Over the last few months, I’ve been hearing this term quite a bit: “search fatigue”. Since I had absolutely no idea what it meant, I thought I’d check. So I Googled it.
Until I saw what came up, if I’d been asked to guess what it meant, I’d have tried some variant on information overload or infoglut. Instead, what I got as search result number one was this article, suitably headlined Search Fatigue.
I read it. And I didn’t understand it. I quote from the article (which itself quotes from an article by Jeffrey Beall in a magazine called American Libraries):
Search fatigue, according to Beall, is a feeling of dissatisfaction when search results do not return the desired information.
“The root cause of search fatigue,” Beall told me, “is a lack of rich metadata and a system that can exploit the metadata.”

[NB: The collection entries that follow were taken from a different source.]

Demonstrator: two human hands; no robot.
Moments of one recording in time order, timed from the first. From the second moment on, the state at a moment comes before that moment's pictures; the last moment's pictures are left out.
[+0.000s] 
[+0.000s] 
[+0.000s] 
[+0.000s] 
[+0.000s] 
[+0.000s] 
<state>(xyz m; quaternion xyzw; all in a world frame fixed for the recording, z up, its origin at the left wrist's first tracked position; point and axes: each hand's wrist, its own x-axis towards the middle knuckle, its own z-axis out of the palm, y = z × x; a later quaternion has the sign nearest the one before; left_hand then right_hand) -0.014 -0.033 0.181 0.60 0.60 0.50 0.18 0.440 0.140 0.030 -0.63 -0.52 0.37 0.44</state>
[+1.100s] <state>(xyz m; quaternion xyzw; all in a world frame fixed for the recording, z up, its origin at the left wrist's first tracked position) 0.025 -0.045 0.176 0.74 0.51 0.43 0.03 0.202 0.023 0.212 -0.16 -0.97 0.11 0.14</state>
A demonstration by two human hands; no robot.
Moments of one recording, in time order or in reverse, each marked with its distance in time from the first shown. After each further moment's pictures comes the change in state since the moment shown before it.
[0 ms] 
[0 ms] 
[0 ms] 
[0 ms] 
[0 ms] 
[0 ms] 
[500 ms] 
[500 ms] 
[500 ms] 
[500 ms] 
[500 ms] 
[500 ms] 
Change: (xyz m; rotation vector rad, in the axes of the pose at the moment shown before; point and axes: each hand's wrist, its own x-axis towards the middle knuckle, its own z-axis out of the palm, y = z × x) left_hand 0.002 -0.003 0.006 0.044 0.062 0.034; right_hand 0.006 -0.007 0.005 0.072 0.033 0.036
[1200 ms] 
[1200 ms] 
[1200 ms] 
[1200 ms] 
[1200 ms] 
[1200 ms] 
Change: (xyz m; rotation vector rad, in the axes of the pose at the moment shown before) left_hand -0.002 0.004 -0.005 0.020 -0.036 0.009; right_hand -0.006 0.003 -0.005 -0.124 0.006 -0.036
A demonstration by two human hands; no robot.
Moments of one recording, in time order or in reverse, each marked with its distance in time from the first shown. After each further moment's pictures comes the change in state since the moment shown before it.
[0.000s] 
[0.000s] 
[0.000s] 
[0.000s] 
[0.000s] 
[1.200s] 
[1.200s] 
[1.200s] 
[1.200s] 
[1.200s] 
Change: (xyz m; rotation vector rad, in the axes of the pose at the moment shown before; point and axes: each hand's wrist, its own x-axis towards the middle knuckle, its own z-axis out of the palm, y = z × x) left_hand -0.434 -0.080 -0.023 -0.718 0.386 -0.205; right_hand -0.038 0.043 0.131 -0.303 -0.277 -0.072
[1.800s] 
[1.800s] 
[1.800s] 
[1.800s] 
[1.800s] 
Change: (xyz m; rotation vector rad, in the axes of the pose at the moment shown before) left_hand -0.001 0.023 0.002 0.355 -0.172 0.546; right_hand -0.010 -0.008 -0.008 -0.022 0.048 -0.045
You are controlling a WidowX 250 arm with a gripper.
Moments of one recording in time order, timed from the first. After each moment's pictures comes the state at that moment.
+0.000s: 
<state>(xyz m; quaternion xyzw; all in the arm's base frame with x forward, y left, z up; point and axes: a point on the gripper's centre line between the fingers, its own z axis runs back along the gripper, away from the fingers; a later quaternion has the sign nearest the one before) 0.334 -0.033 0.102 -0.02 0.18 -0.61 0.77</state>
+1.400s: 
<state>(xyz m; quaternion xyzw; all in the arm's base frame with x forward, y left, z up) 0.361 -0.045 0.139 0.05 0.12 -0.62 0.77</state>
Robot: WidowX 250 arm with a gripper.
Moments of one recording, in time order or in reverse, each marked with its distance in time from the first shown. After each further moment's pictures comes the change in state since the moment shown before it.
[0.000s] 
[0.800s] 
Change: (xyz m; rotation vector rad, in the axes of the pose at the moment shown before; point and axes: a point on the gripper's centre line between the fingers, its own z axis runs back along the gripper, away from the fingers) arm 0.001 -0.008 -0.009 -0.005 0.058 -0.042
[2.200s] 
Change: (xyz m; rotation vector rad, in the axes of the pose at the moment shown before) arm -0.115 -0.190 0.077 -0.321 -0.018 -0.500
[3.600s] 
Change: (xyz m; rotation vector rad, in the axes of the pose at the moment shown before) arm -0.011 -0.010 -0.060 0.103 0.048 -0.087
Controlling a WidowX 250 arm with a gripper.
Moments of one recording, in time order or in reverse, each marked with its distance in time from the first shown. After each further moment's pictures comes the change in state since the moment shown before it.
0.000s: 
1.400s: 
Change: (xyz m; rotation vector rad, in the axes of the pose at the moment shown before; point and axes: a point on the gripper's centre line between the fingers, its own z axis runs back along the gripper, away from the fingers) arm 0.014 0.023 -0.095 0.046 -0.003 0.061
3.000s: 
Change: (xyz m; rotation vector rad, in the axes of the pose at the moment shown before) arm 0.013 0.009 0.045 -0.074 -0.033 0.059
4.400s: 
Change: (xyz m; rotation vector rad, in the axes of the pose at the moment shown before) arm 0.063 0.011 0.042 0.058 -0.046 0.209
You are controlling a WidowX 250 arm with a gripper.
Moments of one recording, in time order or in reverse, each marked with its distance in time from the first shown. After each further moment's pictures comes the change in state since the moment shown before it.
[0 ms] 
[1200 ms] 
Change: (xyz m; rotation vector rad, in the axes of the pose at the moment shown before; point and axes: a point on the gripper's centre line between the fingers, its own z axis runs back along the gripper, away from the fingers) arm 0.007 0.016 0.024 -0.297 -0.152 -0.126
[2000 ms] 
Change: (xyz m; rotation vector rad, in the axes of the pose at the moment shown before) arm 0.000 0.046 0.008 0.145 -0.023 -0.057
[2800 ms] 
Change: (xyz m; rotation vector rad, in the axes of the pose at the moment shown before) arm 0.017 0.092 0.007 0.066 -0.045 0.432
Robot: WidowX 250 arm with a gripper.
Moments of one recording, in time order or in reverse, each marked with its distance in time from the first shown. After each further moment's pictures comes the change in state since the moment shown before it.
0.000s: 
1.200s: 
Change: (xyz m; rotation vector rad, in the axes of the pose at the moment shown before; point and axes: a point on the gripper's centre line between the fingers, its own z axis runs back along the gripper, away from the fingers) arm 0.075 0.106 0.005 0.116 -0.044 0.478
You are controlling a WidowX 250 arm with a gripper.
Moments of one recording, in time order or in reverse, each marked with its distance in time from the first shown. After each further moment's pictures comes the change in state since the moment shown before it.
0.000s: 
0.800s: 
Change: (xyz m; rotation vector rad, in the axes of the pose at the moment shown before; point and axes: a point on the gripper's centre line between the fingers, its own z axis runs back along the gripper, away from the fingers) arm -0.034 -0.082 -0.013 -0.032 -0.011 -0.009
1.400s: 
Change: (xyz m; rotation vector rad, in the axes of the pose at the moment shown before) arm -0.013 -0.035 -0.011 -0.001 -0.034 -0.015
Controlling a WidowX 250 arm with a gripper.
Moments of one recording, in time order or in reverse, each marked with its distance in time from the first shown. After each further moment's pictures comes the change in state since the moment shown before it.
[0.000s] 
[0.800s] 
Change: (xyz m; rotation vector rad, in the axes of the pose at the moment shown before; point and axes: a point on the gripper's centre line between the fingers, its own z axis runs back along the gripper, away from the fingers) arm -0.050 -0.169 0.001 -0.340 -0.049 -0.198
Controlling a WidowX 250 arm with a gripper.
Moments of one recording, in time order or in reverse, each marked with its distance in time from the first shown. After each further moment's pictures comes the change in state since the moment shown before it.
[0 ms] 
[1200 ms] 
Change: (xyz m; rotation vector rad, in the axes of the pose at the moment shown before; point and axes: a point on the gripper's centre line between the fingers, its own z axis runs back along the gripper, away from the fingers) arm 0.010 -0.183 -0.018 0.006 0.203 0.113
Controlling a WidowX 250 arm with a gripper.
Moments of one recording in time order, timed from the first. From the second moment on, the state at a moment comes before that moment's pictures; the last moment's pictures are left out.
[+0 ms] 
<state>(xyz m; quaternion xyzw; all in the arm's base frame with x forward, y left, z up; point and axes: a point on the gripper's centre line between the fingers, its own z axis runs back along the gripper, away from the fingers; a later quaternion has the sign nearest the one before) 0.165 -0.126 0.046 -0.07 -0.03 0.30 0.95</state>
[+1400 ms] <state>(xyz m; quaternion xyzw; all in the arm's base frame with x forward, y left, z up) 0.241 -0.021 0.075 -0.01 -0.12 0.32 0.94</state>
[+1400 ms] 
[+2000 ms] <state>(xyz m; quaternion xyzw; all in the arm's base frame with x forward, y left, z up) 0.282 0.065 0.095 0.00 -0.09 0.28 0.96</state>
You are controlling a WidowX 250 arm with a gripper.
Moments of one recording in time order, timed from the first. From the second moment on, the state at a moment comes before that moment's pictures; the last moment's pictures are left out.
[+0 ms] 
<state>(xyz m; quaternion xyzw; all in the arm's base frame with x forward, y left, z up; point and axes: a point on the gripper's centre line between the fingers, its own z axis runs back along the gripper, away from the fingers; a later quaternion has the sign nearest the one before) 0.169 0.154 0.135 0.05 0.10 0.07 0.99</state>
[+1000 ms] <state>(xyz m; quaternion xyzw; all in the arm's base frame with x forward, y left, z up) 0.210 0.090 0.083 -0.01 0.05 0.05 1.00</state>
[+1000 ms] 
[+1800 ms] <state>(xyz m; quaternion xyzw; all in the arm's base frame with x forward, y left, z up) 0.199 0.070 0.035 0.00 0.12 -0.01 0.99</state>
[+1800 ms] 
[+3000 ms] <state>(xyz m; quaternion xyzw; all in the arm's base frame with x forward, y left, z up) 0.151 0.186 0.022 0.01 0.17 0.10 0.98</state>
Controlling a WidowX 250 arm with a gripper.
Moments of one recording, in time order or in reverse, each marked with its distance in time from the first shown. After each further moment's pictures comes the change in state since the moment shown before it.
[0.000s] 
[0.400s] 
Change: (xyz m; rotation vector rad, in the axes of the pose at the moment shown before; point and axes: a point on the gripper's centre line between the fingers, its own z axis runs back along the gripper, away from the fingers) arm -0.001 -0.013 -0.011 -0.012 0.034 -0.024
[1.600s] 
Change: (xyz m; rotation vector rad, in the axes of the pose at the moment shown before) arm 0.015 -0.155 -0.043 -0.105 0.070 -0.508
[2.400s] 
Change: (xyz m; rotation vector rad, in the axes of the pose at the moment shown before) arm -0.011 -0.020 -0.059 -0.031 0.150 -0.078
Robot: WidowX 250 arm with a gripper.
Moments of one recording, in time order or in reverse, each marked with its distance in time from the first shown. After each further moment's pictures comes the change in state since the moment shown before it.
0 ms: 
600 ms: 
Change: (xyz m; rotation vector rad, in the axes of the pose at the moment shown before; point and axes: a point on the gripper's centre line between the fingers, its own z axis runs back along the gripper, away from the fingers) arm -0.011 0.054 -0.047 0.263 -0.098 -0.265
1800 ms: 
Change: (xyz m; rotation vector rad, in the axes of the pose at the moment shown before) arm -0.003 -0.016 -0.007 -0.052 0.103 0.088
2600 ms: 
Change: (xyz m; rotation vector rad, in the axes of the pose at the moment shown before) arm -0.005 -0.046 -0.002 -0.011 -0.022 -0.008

I read that, and re-read it. So search fatigue is an academic-sounding term for Google rage. Okay, I got that. And the next sentence was also fine; the richer the metadata, the richer one can make the search experience. So far so good. But soon after that I got confused. Beall went on:
For example, metadata-enabled searching, as you find in a library when it searches through its databases for resources, “allows for precise author, title, and subject searches,” Beall says. In other words, it looks only in the fields you request, rather than searching through the entire document. If you name the author, it looks only in the author field of each document, thus returning only relevant hits.
If Beall is being quoted correctly, he is asserting that deterministic search actually improves the search experience.
Everything I have learnt about search points the other way. Formal data structures, key fields, primary keys, these are all the ways we lost information in the first place. In fact tree structures were probably more responsible for losing things than everything else put together; have you ever tried looking for archived mail or files you Saved rather than Saved As on your PC?
I thought we were moving away from deterministic search to probabilistic models. I thought people at Google and Technorati and wherever else were finding ways to raise the relevance of amorphous poorly-filed information, using a variety of artifices to reflect the value of links and references. I thought we would be heading towards the next generation of collaborative filtering, where I can “pass” my search bias to someone else, or for that matter perform Boolean operations on search bias.
The problem that needs solving is not to do with finding things that have been well labelled and well filed. That we have always been able to do. What we haven’t been able to do is to find the messy stuff, partially named, partially remembered, often misfiled, often misclassified.